What I do know is, every time I wander the shore, trying to figure it out a bit more, I find more reasons to keep coming back.
Another ephemeral masterpiece

Tuesday, March 1, 2011

Collection Report Feb 12, 2011

Bay View, Feb. 12. Even after a mini-thaw, this was a beach still held by winter's clutches.
1:15PM, 33 degrees, ~1 1/2 hrs past low tide
Surprisingly, this winter, for all its snowstorms, has brought little energy to the beach so far. We've had some extremely windy weather & even thundersnow. But ever since the Christmas storm, winds seem to have blown hard offshore as the tides approach. Waves have been low (the tide lines are several feet -- even yards -- below the level of last year's spring tides), and very little is either being tossed in or scoured back out.
December's flotsam: freed now, but undisturbed
No fresh lines of kelp, no other heavy detritus. Just old, dried, withered remnants of December -- and before. So, in a time of low ocean energy, what would a trip to the beach bring? First, Zone N:
64 finds:
  • Building materials: 6 (4 chunks of asphalt, brick, part of asphalt roof shingle)
  • Foam/Styrofoam: 0
  • Fishing misc.: 36 (5 claw bands/scraps, 2 rope scraps, 29 trap coating scraps)
  • Food-related plastics: 1 (gum)
  • Food-related metal/glass: 0
  • Non-food/unknown plastics: 16 (inc. tire-tread scrap, 2 bottle caps, umbrella base, caulk, hairband, tieback, 2 o-rings, bandaid)
  • Cigarette filters/plastics: 3
  • Paper/wood: 2 (wooden handle, fence slat)
  • Misc./unique: 0
Pretty much the normal spread. Dominated as usual by fishing debris, mostly scraps of the vinyl coating of lobster traps, ripped apart as the metal underneath rusts. (See "Ex Uno, Plures.") The piece of tread seemed odd. My hunch is that it's from an old waste tire used as a boat bumper, but that's just a guess.

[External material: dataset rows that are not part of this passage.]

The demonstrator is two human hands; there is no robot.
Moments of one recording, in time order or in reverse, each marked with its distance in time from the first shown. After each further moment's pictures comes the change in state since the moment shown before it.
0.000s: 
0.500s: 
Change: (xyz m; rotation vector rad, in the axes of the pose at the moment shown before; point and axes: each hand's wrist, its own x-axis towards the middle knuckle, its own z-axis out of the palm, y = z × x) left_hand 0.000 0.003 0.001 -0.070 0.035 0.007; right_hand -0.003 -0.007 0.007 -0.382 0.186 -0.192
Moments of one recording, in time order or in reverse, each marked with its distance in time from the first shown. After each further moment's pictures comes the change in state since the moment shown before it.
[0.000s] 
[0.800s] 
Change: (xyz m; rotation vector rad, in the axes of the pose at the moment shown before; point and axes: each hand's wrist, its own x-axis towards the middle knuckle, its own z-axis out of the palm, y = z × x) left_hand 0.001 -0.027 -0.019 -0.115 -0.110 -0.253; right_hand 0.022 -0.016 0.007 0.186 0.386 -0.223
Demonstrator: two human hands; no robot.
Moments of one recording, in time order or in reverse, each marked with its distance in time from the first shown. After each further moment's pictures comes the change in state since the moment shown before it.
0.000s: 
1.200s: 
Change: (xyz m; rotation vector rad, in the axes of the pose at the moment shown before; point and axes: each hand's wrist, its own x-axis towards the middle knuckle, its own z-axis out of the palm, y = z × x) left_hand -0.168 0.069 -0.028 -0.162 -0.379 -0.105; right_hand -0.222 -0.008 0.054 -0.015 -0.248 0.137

Oh, and why list chewing gum as a food plastic? Because that's what chewing gum is. It's plastic: polyvinyl acetate and/or polyethylene, to name just a couple potential ingredients. All part of our plastic world.

On to Zone S:
47 finds:
  • Building materials: 10 (asphalt chunks)
  • Foam/Styrofoam: 0
  • Fishing misc.: 22 (3 rope scraps, 2 claw bands, 17 trap coatings)
  • Food-related plastics: 1 (fork tine)
  • Food-related metal/glass: 0
  • Non-food/unknown plastics: 13 (inc. bottle cap, duct tape, silly band, tiedown, o-ring)
  • Cigarette filters/plastics: 0
  • Paper/wood: 1 (fence slat)
  • Misc./unique: 0
More of the usual. Except for a bunch of small asphalt chunks this time. Maybe freeze/thaw shattered one big one? Don't know. As with Zone N, nothing really worthy of a close-up.

So that's about it for this week. This report sheds little light by itself. But it builds on what's come before. And it's a reminder that even a sleeping shoreline is still invaded every week by things that don't belong.